The graph shows 3 of the measures used to determine success of the preconditioning. The first two are enzymes released from damaged liver cells and the third, bilirubin, is processed by the liver. All the studies show some lowering of these measures signifying potential improvement with the treatment. But most trials show a lot of variation between different patients (the vertical lines).

Except a Hungarian study, which shows almost no variation.

Even compared with a study in which these tests were repeated between healthy individuals in the US (9), the variation was low. That seemed strange. Surely the day-to-day variation in your or my liver tests should be lower than those of a group of patients undergoing surgery?

It looks like a mistake.

It may be that the authors wrote that they used one measure of variation when they actually used another (standard error of the mean vs. standard deviation). This could be a simple mistake, the details are here.

 

But we don’t know. We wrote three times, but they didn’t get back to us. We asked the journal and they are looking into it.

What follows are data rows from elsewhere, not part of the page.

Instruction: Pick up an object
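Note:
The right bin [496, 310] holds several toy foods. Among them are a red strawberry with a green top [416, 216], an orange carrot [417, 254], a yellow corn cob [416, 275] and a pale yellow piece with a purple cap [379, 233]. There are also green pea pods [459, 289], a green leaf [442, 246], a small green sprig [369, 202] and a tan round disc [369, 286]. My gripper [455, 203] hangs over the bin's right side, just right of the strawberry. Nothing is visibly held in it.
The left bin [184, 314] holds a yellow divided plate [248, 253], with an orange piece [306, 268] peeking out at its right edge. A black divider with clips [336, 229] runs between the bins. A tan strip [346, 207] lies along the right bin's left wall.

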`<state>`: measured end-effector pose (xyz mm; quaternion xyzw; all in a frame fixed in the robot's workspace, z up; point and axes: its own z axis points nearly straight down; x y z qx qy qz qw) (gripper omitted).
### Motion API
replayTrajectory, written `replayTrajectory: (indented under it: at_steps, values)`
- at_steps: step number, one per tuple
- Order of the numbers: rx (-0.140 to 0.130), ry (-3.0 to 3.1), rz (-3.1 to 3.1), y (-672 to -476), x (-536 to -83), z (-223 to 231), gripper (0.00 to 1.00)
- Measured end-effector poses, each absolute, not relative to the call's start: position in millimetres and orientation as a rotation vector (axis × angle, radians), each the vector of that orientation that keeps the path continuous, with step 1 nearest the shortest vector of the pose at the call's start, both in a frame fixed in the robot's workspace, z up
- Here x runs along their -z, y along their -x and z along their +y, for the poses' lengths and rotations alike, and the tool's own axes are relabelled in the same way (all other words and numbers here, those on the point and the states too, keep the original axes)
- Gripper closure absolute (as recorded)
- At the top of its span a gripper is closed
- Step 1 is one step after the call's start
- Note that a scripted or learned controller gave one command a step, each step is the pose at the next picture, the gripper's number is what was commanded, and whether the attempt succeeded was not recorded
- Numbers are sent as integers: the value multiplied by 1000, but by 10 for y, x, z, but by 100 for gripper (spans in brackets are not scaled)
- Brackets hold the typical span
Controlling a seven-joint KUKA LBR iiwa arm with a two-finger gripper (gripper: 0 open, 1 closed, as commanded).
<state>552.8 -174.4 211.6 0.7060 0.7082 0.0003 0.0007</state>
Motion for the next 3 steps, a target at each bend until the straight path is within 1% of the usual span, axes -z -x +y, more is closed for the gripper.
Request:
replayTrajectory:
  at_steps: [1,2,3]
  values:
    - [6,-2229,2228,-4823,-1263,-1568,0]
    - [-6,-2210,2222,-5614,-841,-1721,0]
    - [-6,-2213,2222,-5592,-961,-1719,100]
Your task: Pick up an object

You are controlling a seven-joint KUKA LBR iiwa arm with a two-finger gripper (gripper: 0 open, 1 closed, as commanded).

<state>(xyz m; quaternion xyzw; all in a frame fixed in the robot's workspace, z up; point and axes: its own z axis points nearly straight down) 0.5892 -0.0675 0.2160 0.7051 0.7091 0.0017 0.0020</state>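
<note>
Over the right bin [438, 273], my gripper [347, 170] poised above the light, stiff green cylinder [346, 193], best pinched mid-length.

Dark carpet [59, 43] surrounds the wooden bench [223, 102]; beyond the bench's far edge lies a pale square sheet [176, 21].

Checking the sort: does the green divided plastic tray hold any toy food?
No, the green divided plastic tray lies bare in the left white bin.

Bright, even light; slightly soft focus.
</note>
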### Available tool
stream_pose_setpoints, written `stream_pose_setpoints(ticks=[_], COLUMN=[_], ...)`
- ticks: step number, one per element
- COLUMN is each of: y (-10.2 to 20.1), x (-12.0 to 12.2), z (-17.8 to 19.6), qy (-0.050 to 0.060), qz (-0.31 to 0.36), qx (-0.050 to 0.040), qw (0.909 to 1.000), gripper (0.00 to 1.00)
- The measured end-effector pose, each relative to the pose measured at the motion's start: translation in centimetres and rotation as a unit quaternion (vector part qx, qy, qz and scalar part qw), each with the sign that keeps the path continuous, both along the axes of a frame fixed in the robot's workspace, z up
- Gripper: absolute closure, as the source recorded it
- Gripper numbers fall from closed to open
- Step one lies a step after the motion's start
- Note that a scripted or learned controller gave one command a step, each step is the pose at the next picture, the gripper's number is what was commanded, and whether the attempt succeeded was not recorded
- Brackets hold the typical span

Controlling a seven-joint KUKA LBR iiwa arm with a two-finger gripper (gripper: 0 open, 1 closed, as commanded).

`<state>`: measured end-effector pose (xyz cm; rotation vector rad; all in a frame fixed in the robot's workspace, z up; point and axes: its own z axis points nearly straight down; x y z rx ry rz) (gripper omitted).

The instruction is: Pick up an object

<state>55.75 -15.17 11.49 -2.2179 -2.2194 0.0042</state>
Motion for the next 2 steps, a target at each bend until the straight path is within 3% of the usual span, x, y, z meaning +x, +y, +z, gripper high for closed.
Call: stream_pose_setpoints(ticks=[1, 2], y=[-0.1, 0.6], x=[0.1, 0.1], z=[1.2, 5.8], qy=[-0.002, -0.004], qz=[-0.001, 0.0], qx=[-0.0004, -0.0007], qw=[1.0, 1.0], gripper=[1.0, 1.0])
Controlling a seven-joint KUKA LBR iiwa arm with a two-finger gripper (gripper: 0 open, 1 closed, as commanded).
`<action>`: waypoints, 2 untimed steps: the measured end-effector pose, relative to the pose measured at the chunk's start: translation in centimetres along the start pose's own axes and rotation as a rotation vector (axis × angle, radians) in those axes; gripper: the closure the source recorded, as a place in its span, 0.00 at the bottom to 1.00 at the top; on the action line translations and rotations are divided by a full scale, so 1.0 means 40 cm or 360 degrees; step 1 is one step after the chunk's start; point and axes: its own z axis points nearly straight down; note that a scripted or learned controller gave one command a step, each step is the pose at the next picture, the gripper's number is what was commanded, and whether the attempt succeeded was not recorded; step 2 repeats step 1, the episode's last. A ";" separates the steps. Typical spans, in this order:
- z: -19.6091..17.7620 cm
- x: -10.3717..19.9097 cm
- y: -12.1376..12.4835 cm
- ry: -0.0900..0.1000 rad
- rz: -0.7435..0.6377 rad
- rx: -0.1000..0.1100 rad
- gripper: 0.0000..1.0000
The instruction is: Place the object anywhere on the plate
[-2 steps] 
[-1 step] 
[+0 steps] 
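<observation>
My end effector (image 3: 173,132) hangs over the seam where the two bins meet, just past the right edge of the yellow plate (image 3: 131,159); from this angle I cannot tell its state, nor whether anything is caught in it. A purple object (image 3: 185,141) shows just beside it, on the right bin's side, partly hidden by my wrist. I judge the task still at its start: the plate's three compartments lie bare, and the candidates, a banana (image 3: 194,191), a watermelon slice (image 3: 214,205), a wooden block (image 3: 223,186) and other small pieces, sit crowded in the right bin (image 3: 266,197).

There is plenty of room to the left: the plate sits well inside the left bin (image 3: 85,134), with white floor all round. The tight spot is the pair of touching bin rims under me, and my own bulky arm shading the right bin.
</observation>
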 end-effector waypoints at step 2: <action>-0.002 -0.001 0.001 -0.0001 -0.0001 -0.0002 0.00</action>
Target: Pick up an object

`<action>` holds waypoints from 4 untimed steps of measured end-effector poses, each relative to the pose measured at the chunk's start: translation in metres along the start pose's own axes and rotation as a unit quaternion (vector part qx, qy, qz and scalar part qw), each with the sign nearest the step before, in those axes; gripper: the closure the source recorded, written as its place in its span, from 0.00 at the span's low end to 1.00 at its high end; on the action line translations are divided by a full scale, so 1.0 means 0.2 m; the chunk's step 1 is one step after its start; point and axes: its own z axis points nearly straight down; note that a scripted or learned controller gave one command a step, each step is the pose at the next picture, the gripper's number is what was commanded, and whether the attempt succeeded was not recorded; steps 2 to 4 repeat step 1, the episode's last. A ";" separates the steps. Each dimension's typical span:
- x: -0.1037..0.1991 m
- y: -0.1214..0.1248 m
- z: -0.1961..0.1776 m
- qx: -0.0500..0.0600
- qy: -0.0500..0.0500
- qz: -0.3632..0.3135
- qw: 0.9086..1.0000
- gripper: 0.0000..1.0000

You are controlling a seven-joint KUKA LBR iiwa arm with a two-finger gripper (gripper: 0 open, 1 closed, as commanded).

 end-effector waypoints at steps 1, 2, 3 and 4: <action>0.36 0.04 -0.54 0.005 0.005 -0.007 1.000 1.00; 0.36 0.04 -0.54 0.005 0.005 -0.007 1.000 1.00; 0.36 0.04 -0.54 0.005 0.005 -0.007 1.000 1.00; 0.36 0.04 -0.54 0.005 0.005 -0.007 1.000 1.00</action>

1 Hahn O, Blázovics A, Váli L, et al. The effect of ischemic preconditioning on redox status during liver resections-randomized controlled trial. Journal of Surgical Oncology 2011;104:647–53.
2 Clavien P-A, Selzner M, Rüdiger HA, et al. A Prospective Randomized Study in 100 Consecutive Patients Undergoing Major Liver Resection With Versus Without Ischemic Preconditioning. Annals of Surgery 2003;238:843–52.
3 Li S-Q, Liang L-J, Huang J-F, et al. Ischemic preconditioning protects liver from hepatectomy under hepatic inflow occlusion for hepatocellular carcinoma patients with cirrhosis. World J Gastroenterol 2004;10:2580–4.
4 Choukèr A, Martignoni A, Schauer R, et al. Beneficial effects of ischemic preconditioning in patients undergoing hepatectomy: the role of neutrophils. Arch Surg 2005;140:129–36.
5 Petrowsky H, McCormack L, Trujillo M, et al. A Prospective, Randomized, Controlled Trial Comparing Intermittent Portal Triad Clamping Versus Ischemic Preconditioning With Continuous Clamping for Major Liver Resection. Annals of Surgery 2006;244:921–30.
6 Heizmann O, Loehe F, Volk A, et al. Ischemic preconditioning improves postoperative outcome after liver resections: a randomized controlled study. European journal of medical research 2008;13:79.
7 Arkadopoulos N, Kostopanagiotou G, Theodoraki K, et al. Ischemic Preconditioning Confers Antiapoptotic Protection During Major Hepatectomies Performed Under Combined Inflow and Outflow Exclusion of the Liver. A Randomized Clinical Trial. World J Surg 2009;33:1909–15.
8 Scatton O, Zalinski S, Jegou D, et al. Randomized clinical trial of ischaemic preconditioning in major liver resection with intermittent Pringle manoeuvre. Br J Surg 2011;98:1236–43.
9 Lazo M, Selvin E, Clark JM. Brief communication: clinical implications of short-term variability in liver function test results. Ann Intern Med 2008;148:348–52.